Никто не двигался с места.
— Это невозможно! — вскричал он и, обращаясь к каждой из нас в отдельности, спрашивал:
— Вы читали? А вы? Но, может быть, что-нибудь другое читали из Гоголя? "Тараса Бульбу" знаете? Неужели и Пушкина никто не читал? А Лермонтова? Грибоедова? Но это невозможно! Я просто этому не верю! Как, ни одна из вас, проходя курс литературы, не поинтересовалась прочесть ни одного произведения? Да ведь это, знаете, что-то совсем баснословное!
Все молчали, а Ушинский, все белее горячась, обращался то к нам, то к учителю:
— Но чем же набит ваш шкаф? — И с этими словами он подбежал к шкафу, который был наполнен тетрадями, грифельными досками и другими классными принадлежностями. Две-три полки были уставлены произведениями Анны Зонтаг, евангелием и разными учебниками.
Пожимая плечами и нервно перелистывая учебники, Ушинский, точно пораженный, несколько минут простоял молча у шкафа, затем быстро захлопнул его, подошел к столу и сел на свое место.
— Что ж, потрудитесь продолжать занятия, — сказал он сухо, обращаясь к Старову и вытирая платком пот, струившийся по его бледному лбу.
— Какие тут занятия! — обиженно процедил сквозь зубы Старов.
Однако, вынув из портфеля томик Пушкина, он начал читать стихотворение "Чернь". Постепенно входя во вкус любимого своего дела — чтения стихов, — Старов подымал голос и нараспев, раскачиваясь в такт, произносил стихи с нескрываемым волнением.
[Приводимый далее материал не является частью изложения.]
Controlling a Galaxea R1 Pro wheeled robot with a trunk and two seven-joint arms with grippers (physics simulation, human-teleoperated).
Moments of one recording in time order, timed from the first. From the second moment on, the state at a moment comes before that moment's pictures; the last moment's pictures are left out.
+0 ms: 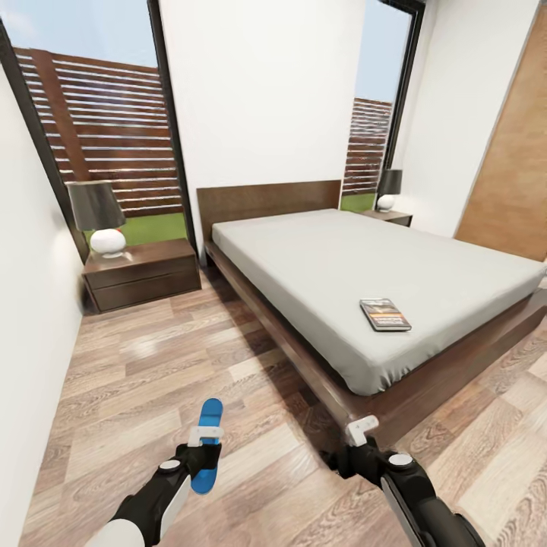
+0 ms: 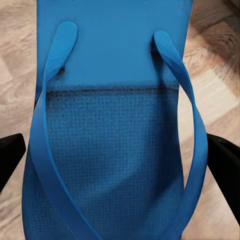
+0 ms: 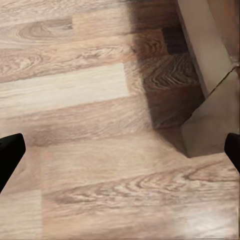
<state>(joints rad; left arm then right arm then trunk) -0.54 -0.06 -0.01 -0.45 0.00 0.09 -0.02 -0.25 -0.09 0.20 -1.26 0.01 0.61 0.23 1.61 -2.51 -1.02</state>
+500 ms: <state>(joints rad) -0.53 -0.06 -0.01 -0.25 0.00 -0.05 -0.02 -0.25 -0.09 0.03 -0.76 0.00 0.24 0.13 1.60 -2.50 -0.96</state>
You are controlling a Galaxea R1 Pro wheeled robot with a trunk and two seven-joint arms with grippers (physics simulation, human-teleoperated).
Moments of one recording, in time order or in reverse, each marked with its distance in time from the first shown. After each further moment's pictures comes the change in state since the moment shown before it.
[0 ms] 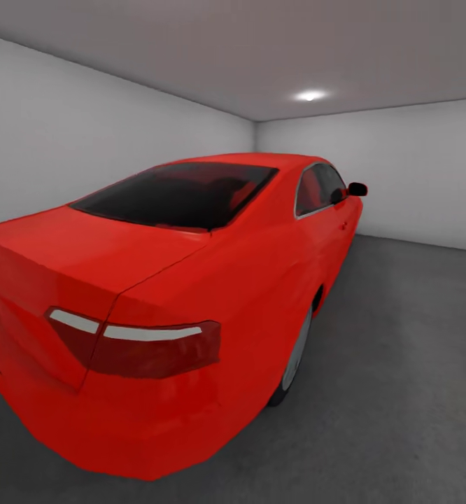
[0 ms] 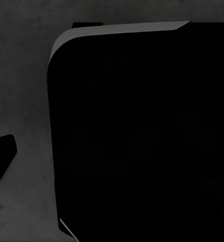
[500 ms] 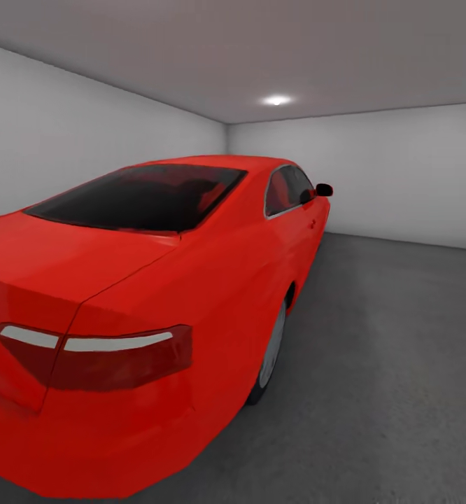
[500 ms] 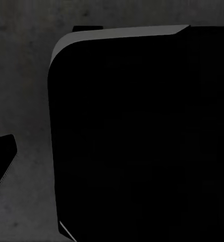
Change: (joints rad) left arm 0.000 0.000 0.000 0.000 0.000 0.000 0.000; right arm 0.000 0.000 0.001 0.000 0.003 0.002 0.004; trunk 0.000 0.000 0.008
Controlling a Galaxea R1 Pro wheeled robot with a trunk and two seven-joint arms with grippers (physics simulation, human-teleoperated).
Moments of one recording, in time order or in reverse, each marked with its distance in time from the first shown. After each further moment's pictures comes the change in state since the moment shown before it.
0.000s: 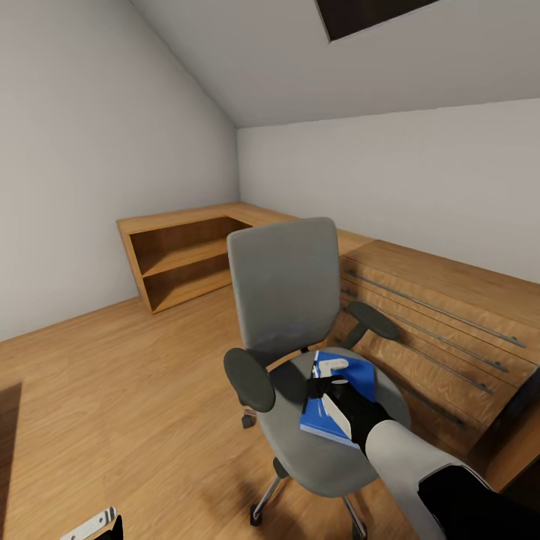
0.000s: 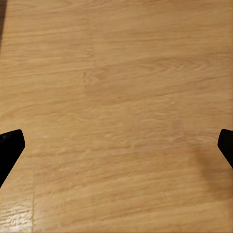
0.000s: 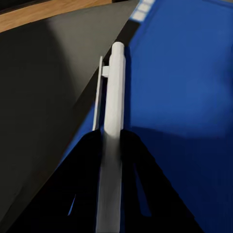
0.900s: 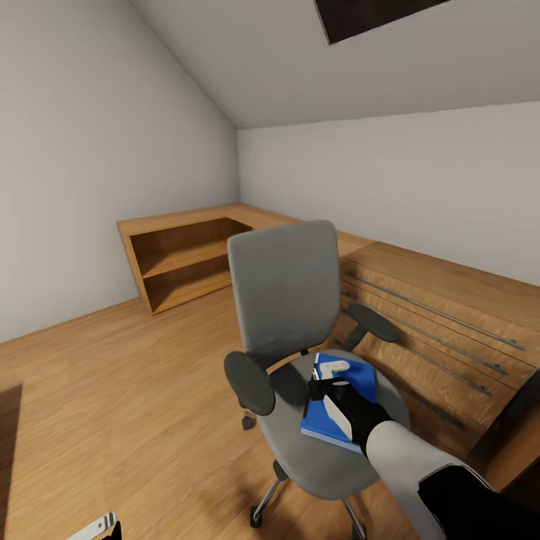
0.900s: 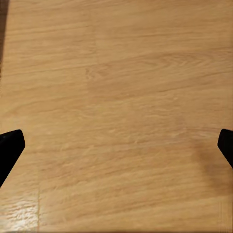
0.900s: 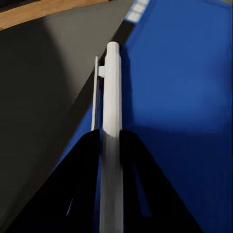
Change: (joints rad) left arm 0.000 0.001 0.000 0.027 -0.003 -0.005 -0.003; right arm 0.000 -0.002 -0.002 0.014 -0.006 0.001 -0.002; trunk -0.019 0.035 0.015
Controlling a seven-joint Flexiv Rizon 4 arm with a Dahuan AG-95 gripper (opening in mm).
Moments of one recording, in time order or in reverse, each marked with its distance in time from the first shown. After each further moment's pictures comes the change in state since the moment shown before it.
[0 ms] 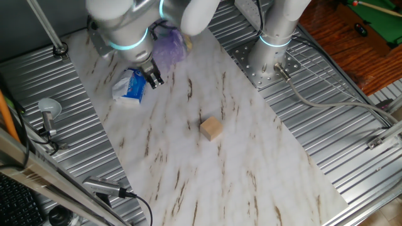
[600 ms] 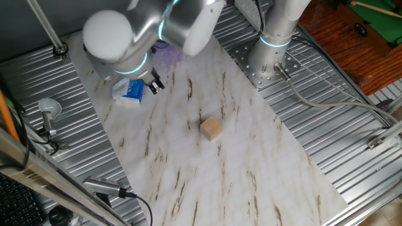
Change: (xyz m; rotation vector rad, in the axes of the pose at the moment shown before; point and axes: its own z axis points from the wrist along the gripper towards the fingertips) arm 0.001 0.000 -0.001 0.140 0.039 -0.078
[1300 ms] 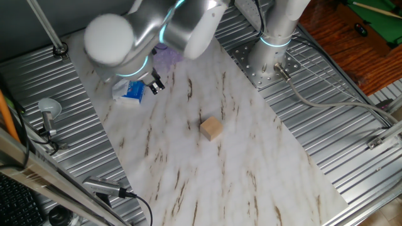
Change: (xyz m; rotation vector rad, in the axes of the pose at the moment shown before) arm -0.002 -0.001 0.000 -0.003 0.050 0.003
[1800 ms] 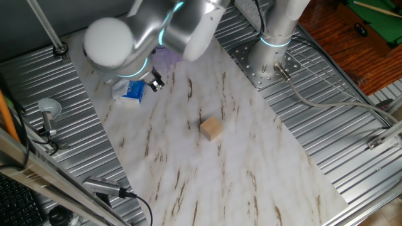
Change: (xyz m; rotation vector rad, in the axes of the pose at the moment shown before) arm 0.011 -0.021 0.019 0.073 -0.003 -0.048
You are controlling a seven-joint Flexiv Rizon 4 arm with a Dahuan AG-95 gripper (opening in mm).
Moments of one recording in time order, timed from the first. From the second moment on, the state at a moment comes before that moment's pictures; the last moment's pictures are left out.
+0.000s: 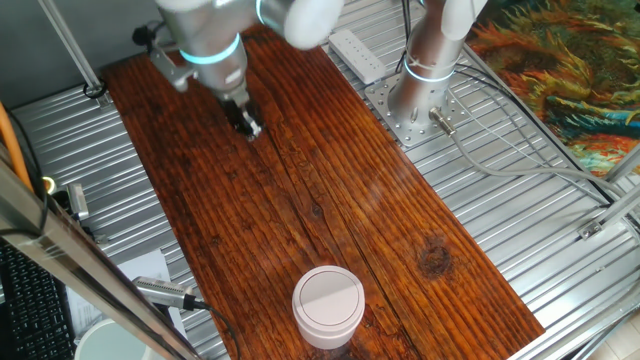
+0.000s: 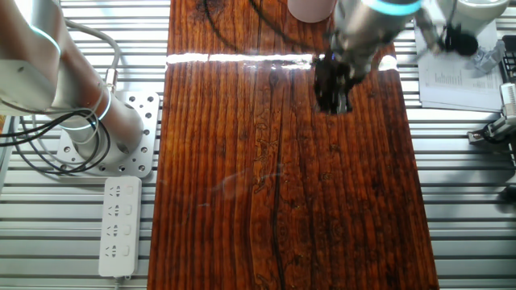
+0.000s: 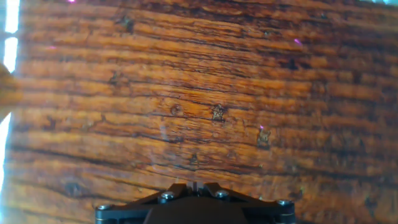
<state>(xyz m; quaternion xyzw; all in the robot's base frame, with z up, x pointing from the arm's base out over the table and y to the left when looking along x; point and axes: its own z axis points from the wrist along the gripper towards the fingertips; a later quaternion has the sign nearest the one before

Последнее четверостишие:
Не для житейского волненья,
Не для корысти, не для битв,
Мы рождены для вдохновенья,
Для звуков сладких и молитв, —
он читал, уж вскочив с места, с горящими глазами, дрожащим голосом, выражавшим презрение к поборникам материализма, которые не могли оценить небесных и поэтических восторгов.
— Но ведь воспитанницы не знают и более значительных вещей Пушкина, — заметил Ушинский. — Впрочем, продолжайте… Вы, вероятно, будете теперь им это объяснять?
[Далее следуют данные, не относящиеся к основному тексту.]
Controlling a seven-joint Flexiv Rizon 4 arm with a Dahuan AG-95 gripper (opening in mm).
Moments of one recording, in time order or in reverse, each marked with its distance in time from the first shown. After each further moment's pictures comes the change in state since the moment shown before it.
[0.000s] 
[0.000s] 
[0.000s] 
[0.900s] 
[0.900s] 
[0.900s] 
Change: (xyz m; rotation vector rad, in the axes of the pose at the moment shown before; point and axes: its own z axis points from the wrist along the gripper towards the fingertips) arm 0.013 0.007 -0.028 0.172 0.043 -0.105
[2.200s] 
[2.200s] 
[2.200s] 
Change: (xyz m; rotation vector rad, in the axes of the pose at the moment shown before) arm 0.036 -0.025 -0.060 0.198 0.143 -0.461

— Что ж тут объяснять? Они отлично понимают… У этих девушек весьма развито художественное чутье…
— Ого, — ухмыльнулся Ушинский, — даже художественное чутье? А чем бы, казалось, оно могло быть развито, если они совсем не знакомы с художественными произведениями?
И, вызвав одну из воспитанниц, он попросил ее передать стихотворение своими словами. Но ни эта, ни другая, ни третья ничего не могли рассказать, хотя все слушали очень внимательно.
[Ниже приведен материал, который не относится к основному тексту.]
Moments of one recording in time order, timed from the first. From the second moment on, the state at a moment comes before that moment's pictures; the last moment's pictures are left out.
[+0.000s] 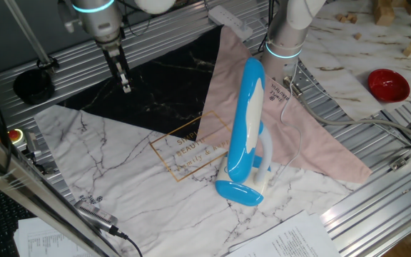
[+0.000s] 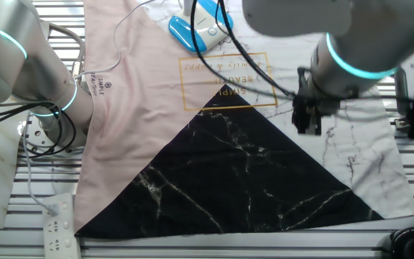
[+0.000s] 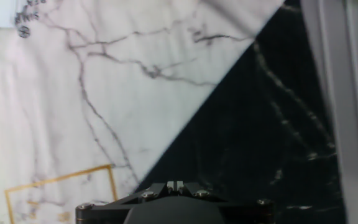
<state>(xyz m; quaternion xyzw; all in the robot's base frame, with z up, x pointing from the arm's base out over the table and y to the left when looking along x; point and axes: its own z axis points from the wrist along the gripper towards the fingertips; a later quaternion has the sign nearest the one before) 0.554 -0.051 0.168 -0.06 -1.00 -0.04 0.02</state>
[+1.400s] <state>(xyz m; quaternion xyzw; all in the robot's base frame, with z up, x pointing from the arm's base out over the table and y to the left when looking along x) 0.554 -0.044 0.166 -0.05 -1.00 -0.02 0.03</state>
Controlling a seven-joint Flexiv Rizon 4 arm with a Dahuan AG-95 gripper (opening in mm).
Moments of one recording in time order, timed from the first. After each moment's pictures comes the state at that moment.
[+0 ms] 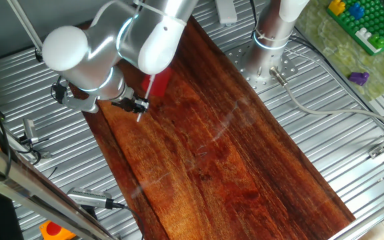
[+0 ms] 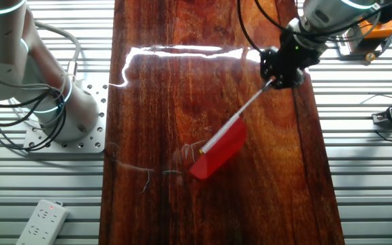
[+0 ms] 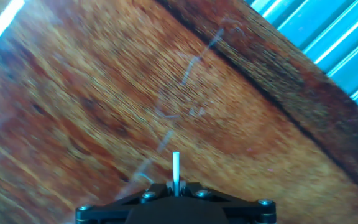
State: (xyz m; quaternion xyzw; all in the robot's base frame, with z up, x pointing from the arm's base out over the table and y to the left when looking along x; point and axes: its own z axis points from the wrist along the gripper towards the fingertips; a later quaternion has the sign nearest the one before) arm 0.542 0.030 0.107 0.40 -0.90 0.00 0.15
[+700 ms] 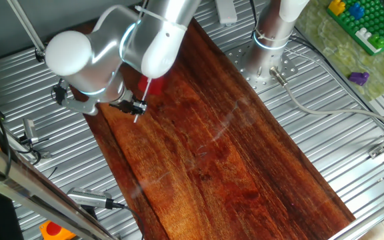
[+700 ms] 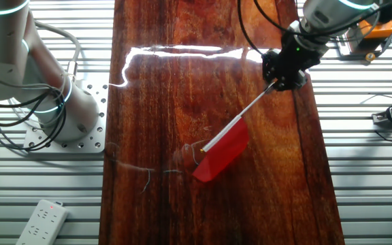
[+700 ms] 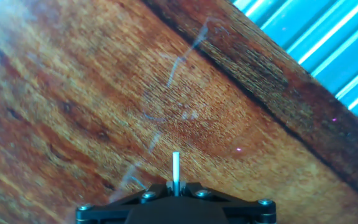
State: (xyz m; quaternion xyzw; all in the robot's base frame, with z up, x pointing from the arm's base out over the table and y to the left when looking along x) arm 0.544 0.033 0.097 0.35 -0.92 -0.01 0.14
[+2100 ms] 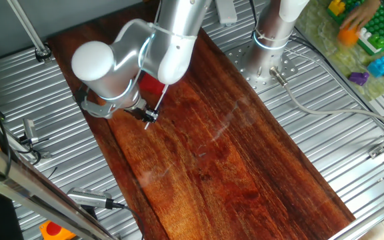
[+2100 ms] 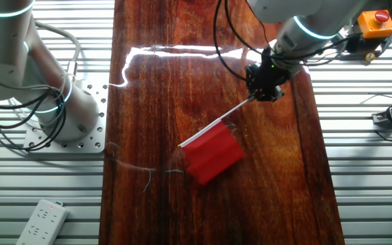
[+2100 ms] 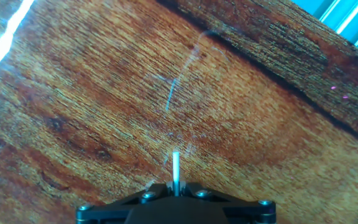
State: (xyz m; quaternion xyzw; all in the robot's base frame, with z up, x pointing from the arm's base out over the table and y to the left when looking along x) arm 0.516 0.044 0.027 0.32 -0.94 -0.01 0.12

Тогда на помощь пришла инспектриса. Она заявила Ушинскому, что Старов замечательный педагог, что мы очень любим его предмет и много над ним работаем, но сейчас так сконфузились, что не можем отвечать.
— Может быть, может быть, — недоверчиво улыбаясь, ответил Ушинский. — Попробуем объясниться письменно. Пусть одна из воспитанниц два раза вслух прочтет стихотворение, а затем потрудитесь своими словами, письменно, изложить прочитанное. — И он вышел в коридор.
Наша письменная работа оказалась никуда не годной. У одних это была шумиха напыщенных фраз, у других черни приписывалось то, что говорил поэт, и наоборот. И при этом у всех решительно была масса орфографических ошибок. К счастью для нас, звонок помешал Ушинскому читать вслух наши сочинения, и он взял их с собой.